Brigatinib Offers Disease Control in Crizotinib-Refractory NSCLC

May 19, 2017

Higher doses of the kinase inhibitor brigatinib as second-line therapy for ALK-positive non–small-cell lung cancer may be an option for some patients.

Higher doses of the kinase inhibitor brigatinib as second-line therapy for anaplastic lymphoma kinase (ALK)-positive non–small-cell lung cancer (NSCLC) may be an option for some patients. A new study published in the Journal of Clinical Oncology is suggesting that brigatinib may produce substantial whole-body and intracranial responses as well as robust progression-free survival (PFS). The researchers found that a lead-in dose of 180 mg showed consistently better efficacy than 90 mg, with acceptable safety.

The majority of patients with ALK-positive NSCLC eventually experience disease progression after treatment with crizotinib. Now, crizotinib-refractory, ALK-positive NSCLC patients appear to have a new treatment alternative that is highly effective and highly tolerable. Brigatinib, a next-generation ALK inhibitor, is the first agent to demonstrate over 1-year control of ALK-positive lung cancer post-crizotinib.

“Brigatinib has a broader spectrum of coverage of resistance mechanisms than many of these other next generation drugs, especially at the higher dose. So, the broader your spectrum of coverage of resistance mechanisms, the longer you control the disease,” said senior study author D. Ross Camidge, MD, PhD, who is the director of Thoracic Oncology at the CU School of Medicine in Denver.

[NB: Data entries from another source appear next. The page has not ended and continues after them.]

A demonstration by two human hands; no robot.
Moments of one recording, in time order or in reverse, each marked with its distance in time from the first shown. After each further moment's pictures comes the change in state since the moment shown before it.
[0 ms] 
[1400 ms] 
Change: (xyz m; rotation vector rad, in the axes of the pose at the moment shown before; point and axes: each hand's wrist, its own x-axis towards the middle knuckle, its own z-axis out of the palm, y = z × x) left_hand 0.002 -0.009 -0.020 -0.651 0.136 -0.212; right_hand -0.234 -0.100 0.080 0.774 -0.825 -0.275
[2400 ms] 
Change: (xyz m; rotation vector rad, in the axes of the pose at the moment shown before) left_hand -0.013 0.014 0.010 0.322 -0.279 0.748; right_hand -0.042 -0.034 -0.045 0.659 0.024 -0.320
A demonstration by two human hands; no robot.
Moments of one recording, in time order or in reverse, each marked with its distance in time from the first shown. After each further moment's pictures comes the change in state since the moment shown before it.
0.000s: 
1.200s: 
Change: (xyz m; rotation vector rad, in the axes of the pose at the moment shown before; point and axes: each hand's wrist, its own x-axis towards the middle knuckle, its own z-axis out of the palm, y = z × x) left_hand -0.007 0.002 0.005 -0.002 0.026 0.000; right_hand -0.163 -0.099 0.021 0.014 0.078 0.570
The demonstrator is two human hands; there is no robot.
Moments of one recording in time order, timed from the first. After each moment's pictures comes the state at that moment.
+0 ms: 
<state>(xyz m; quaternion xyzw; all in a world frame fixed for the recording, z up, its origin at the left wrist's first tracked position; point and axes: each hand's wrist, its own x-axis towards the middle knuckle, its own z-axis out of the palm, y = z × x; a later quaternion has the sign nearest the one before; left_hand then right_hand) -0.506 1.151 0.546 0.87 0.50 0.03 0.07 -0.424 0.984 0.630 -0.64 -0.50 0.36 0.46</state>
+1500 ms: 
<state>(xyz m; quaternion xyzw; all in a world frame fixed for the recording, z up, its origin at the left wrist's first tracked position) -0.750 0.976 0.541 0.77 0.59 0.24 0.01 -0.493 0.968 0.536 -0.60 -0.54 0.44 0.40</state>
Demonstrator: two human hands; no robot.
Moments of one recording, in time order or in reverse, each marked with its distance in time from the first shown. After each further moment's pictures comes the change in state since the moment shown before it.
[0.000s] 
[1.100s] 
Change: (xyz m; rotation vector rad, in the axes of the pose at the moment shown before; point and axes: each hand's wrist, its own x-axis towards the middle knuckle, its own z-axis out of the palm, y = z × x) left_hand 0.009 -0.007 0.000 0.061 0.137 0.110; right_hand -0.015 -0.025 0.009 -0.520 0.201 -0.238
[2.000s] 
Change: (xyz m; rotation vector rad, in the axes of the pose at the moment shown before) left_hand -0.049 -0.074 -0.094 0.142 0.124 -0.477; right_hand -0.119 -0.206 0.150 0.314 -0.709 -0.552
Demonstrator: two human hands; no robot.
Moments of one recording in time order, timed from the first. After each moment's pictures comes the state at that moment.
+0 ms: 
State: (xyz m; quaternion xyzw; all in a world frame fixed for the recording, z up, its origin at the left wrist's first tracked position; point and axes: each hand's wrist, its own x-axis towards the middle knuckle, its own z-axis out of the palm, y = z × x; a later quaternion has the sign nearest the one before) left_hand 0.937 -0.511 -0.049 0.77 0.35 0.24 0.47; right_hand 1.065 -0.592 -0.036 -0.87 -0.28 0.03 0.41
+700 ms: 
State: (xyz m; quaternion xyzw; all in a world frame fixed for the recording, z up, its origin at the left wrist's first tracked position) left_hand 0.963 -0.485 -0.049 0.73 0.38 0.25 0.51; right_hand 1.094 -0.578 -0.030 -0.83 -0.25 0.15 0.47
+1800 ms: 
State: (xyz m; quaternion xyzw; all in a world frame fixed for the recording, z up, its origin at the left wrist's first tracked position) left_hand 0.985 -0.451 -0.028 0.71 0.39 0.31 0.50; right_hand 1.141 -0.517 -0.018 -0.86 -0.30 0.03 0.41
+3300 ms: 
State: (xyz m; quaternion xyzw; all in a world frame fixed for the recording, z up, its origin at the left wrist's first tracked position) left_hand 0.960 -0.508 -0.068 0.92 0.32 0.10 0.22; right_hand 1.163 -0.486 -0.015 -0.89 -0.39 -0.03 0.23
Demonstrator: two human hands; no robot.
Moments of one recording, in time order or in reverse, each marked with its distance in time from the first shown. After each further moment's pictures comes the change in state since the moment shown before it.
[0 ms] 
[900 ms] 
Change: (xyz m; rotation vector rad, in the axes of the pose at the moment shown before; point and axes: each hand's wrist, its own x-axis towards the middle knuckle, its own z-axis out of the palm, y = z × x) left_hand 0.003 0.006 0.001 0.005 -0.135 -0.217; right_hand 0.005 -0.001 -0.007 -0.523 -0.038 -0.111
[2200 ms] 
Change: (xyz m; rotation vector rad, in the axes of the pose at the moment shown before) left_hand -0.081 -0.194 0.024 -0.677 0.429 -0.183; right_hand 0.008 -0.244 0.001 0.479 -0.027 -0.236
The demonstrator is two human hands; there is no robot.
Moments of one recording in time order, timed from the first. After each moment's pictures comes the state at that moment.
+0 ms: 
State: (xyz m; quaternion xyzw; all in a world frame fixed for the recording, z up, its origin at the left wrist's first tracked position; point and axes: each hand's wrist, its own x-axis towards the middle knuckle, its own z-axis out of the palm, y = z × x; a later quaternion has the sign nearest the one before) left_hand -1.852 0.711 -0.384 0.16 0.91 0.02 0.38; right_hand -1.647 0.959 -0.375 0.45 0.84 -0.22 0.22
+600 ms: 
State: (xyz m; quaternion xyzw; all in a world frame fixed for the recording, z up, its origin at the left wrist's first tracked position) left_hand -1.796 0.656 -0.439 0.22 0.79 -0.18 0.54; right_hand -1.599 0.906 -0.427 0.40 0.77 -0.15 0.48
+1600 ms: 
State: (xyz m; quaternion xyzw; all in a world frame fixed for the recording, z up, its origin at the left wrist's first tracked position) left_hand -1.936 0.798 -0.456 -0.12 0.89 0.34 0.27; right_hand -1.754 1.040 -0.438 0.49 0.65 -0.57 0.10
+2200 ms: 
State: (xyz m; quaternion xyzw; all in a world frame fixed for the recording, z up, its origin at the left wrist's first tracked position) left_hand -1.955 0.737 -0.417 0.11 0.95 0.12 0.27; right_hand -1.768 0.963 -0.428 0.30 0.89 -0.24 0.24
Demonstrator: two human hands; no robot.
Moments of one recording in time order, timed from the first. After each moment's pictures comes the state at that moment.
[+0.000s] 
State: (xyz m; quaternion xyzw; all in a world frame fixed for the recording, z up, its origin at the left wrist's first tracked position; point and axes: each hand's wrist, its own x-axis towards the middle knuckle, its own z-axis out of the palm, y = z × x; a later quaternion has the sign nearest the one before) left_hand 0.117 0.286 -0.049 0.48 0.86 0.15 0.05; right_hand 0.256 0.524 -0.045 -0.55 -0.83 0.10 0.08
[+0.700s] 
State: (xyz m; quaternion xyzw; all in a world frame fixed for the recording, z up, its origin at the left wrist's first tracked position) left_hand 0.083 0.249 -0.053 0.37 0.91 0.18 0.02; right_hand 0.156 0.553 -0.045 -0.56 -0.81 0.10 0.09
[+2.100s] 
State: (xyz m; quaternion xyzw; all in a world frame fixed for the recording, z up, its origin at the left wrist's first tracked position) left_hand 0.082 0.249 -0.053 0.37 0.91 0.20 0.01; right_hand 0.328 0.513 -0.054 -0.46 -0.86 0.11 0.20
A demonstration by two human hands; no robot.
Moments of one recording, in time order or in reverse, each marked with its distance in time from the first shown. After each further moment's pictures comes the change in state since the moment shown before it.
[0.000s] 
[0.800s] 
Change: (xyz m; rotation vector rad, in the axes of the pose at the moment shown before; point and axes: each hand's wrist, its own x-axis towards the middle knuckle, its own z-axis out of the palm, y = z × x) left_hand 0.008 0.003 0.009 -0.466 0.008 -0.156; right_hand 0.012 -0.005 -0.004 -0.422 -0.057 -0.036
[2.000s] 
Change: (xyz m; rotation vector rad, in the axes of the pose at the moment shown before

The US Food and Drug Administration (FDA) granted accelerated approval for crizotinib to target ALK changes in 2011. However, crizotinib does not pass the blood-brain barrier and is unable to target ALK-positive lung cancer that has spread into the central nervous system. In addition, the genetic diversity of NSCLC leads to high rates of resistance to the drug.

The current multicenter phase II clinical trial examined brain metastases and best response to crizotinib. Patients were randomly assigned to oral brigatinib 90 mg once daily (n = 109) or 180 mg once daily (n = 110). Among all the patients, more than two-thirds had baseline brain metastases and three-fourths had received prior chemotherapy. The study demonstrated that those in the 90 mg dose arm had a 45% overall response rate (ORR) with 8-month median follow-up. Those on the higher dose had a 54% ORR.

The researchers found that the median PFS was 9.2 months in the 90 mg dose group and 12.9 months in the higher dose group. The most common treatment-related adverse events were mainly nausea, diarrhea, headache, and cough. Most of the adverse events were grades 1 or 2. However, a subset of pulmonary adverse events occurred within approximately 48 hours of starting the medication in 14 of 219 treated patients (all grades).

Camidge said many patients enrolled in this trial continue to experience cancer control and most recent results as of May 17, 2017, show that median PFS with brigatinib against ALK-positive lung cancer may be closer to 16 months. On April, 28, 2017, the FDA approved brigatinib as a second-line therapy for ALK-positive NSCLC patients.